Meist beginnnt ja alles mit der Musik. Bei Jonas Monar kommt der Text zuerst. Die Sprache, die er dabei findet, ist frei von Kitsch-Passagen. In jedem Wort in jeder Note steckt viel Detailverliebtheit und viel Lebensfreude, aber auch Herzweh und ist mal überschwänglich, mal zerbrechlich und gefühlvoll. Eine Mischung, die ganz selbstverständlich auch musikalisch ihr Ebenbild findet.

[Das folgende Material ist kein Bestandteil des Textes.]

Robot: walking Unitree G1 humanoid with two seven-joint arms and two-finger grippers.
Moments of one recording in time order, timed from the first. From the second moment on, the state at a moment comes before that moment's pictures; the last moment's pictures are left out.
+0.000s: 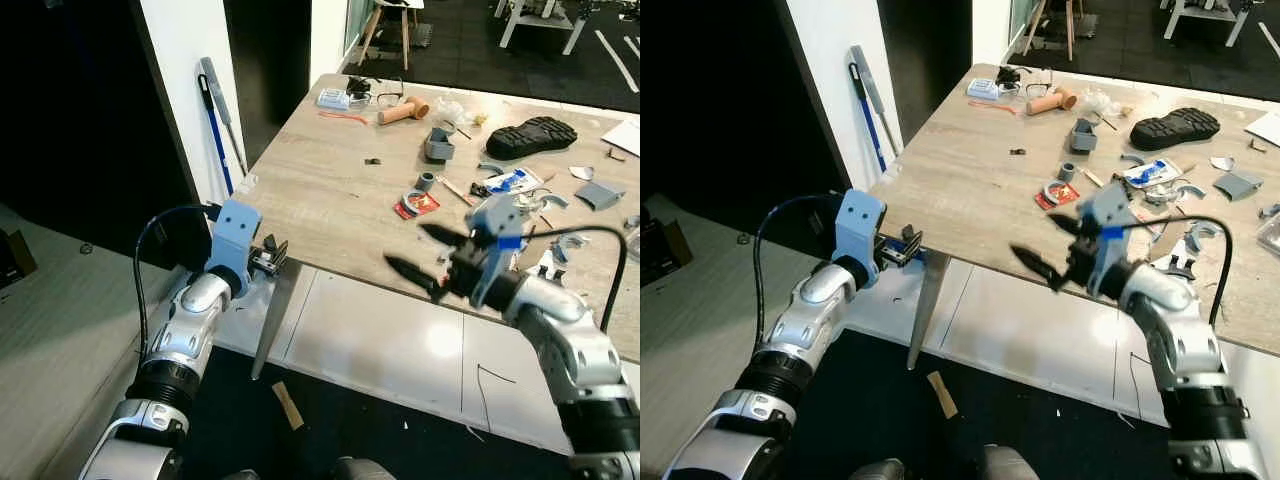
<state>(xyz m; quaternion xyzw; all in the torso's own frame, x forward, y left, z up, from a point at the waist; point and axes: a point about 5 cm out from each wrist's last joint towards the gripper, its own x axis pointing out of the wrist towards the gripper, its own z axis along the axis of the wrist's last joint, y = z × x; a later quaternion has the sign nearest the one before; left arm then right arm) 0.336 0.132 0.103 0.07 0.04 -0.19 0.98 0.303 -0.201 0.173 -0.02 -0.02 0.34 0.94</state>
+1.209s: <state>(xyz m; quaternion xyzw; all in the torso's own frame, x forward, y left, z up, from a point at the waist) 0.340 0.112 0.110 0.01 0.08 -0.22 0.97 0.317 -0.183 0.189 -0.02 -0.02 0.30 0.95</state>
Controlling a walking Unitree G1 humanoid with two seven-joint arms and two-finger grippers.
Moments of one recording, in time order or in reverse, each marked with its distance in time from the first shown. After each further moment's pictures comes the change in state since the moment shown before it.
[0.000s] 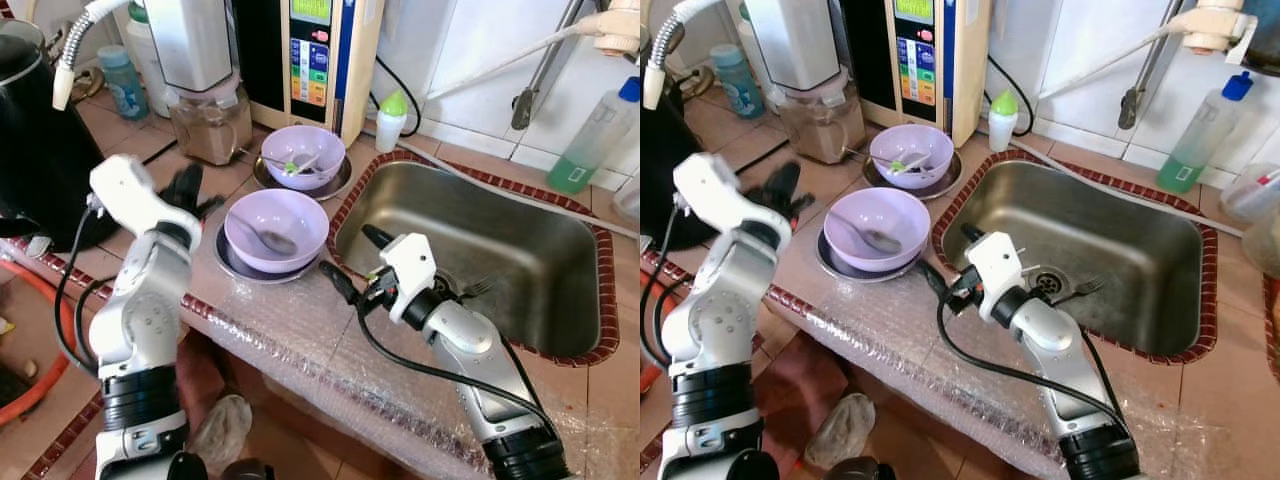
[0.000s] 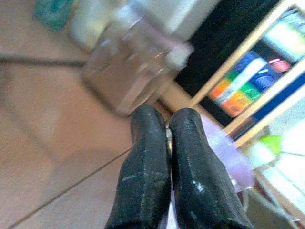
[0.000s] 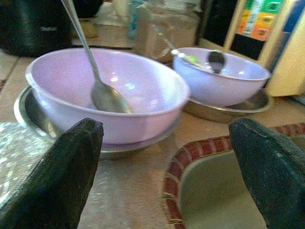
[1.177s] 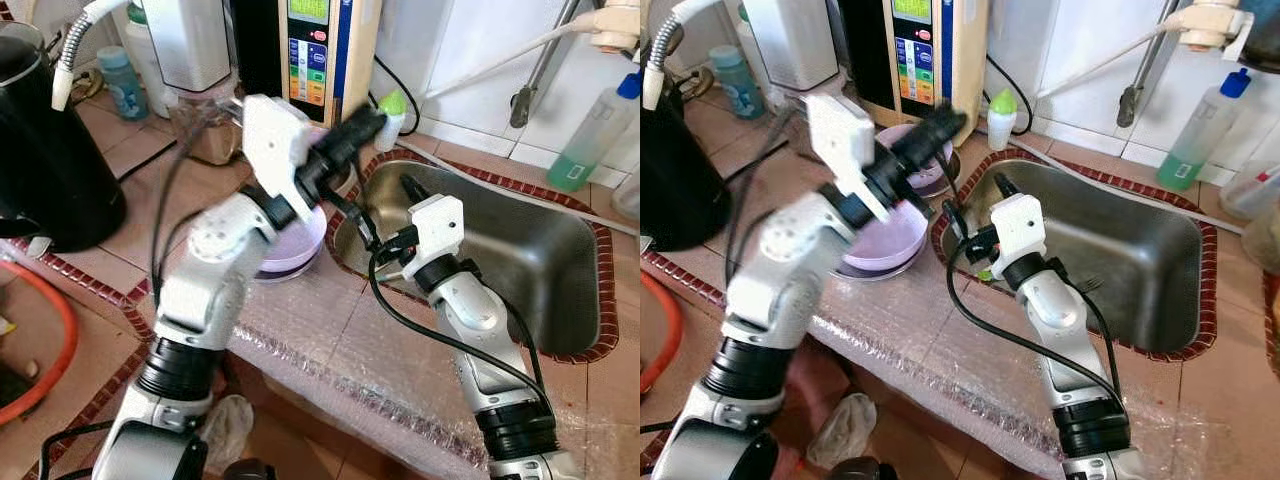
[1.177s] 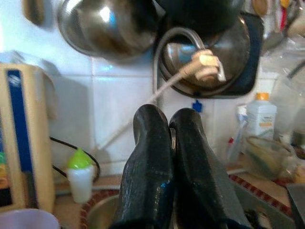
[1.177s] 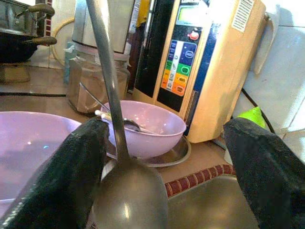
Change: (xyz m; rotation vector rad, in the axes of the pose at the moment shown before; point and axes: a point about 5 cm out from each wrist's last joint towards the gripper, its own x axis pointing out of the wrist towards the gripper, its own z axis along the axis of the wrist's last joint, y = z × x) left arm -0.012 -0.122 -0.017 0.358 -0.052 -0.941; right arm 0.011 -0.027 0.030 -0.099 -0.181 -0.234
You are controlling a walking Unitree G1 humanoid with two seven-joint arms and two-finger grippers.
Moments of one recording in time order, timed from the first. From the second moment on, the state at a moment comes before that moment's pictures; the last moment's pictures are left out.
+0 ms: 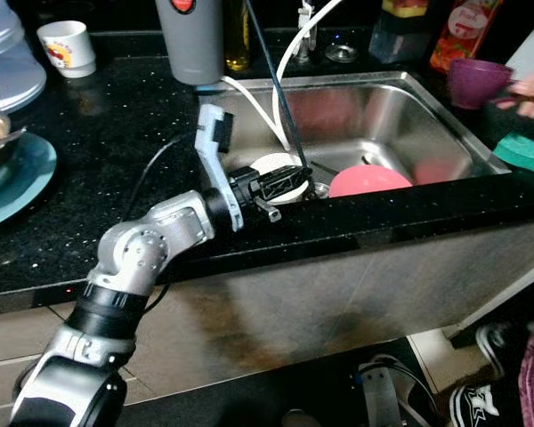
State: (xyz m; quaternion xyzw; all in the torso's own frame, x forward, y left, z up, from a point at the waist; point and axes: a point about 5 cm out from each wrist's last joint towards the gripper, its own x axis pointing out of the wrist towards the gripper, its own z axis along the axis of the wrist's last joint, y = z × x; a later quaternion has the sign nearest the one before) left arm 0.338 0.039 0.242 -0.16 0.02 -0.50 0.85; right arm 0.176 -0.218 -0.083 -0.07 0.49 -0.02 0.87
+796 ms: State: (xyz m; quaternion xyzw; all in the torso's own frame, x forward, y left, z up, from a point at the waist) left arm 0.398 0.058 0.254 0.04 -0.03 -0.33 0.94; right arm 0.174 -0.218 -0.084 -0.07 0.49 -0.02 0.87
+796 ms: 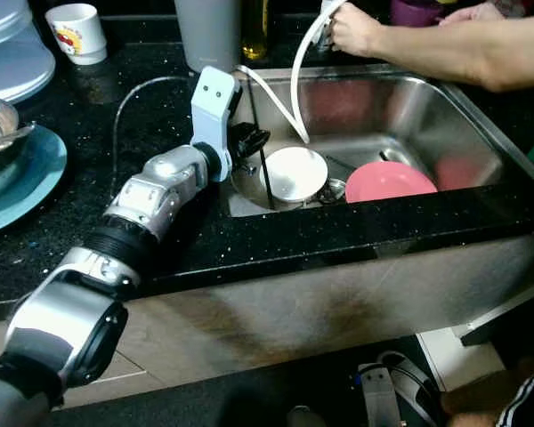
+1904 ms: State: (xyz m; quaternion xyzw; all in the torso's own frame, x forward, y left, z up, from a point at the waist) left arm 0.303 0.067 0.277 -0.30 -0.16 -0.45 0.83; right arm 0.180 -0.213 -0.082 -0.05 0.48 0.01 0.88
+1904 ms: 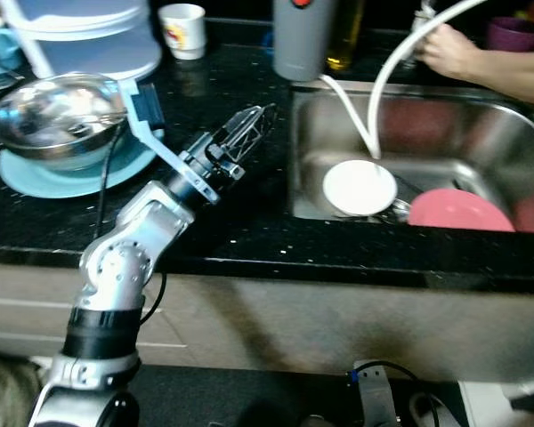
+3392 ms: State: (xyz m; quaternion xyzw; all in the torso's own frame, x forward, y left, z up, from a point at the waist) left arm 0.328 0.098 0.288 -0.03 -0.20 -0.24 0.95; right arm 0.179 -0.209 -0.083 -0.05 0.49 0.00 0.87
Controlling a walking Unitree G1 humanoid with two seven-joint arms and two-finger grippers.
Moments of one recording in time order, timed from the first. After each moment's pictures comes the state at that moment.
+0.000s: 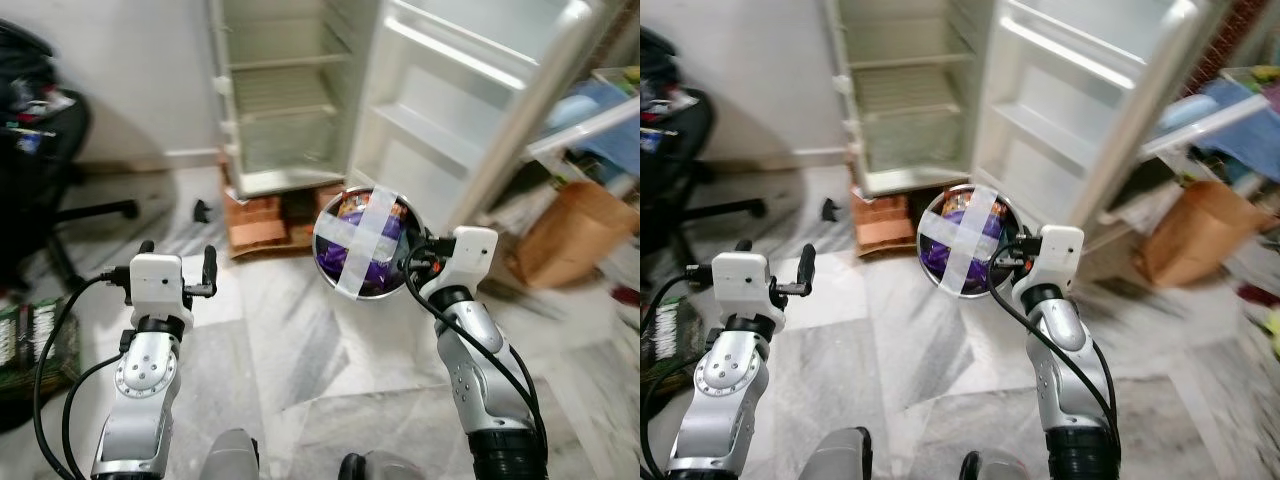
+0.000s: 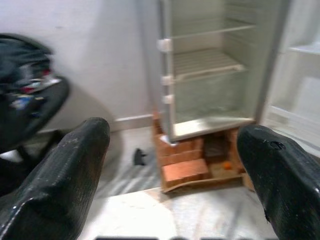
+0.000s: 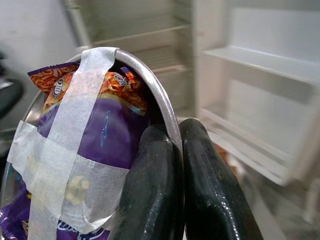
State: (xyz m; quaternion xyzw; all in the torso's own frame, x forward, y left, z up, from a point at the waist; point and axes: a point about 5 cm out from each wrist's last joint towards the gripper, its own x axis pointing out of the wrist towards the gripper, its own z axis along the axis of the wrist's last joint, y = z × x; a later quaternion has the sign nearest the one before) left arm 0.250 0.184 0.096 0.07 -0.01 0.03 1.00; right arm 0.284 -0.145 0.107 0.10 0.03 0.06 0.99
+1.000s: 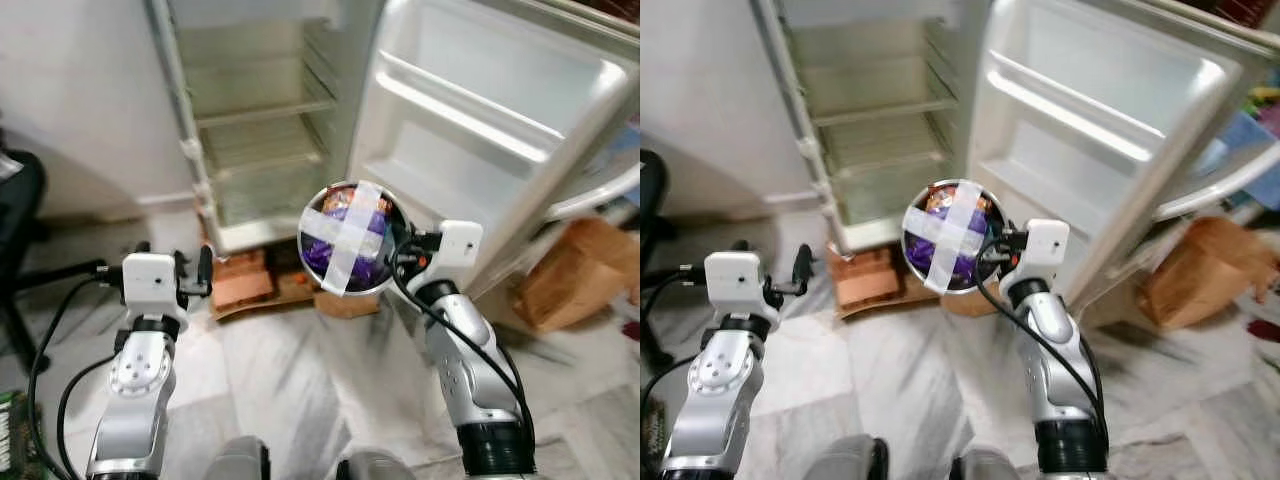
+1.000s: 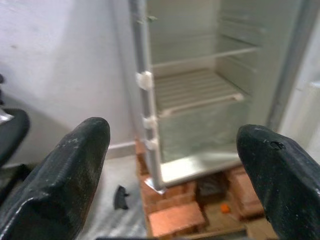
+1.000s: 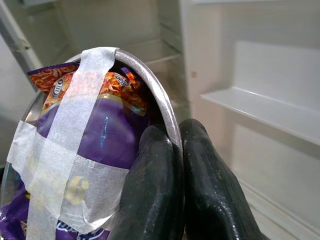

Ganz leicht erzählt er Storys, in denen man sich direkt Zuhause fühlt, irgendwo zwischen klassischem Singer-Songwriter Sound und geschmeidigem guthörbaren eingängigem Pop, angereichert mit vielen modernen und überraschen Elektronik-Elementen. Dabei bewegt er sich geschickt zwischen Tim Bendzko, Johannes Oerding, Joris, Andreas Bourani oder auch Bosse, macht aber sein ganz eigenes Ding und die aktuellen Songs zu modernen, hörenswerten, musikalischen Glanzstücken. Wie Stücke wie „Immun“ „Held“ Die Anderen“ oder auch Passagiere“ beweisen. Wobei natürlich auch sein erster Radiohit „Playlist“ nicht auf der CD fehlen darf.

Fazit: Es ist einfach schön zu wissen, dass es sie noch gibt, die Musiker, die mit Herz und Hirn noch echte gute, hörenswerte, hitverdächtige und einprägsame Songs auf eine Bühne bzw. auf eine CD bringen können. Dafür einfach mal Danke!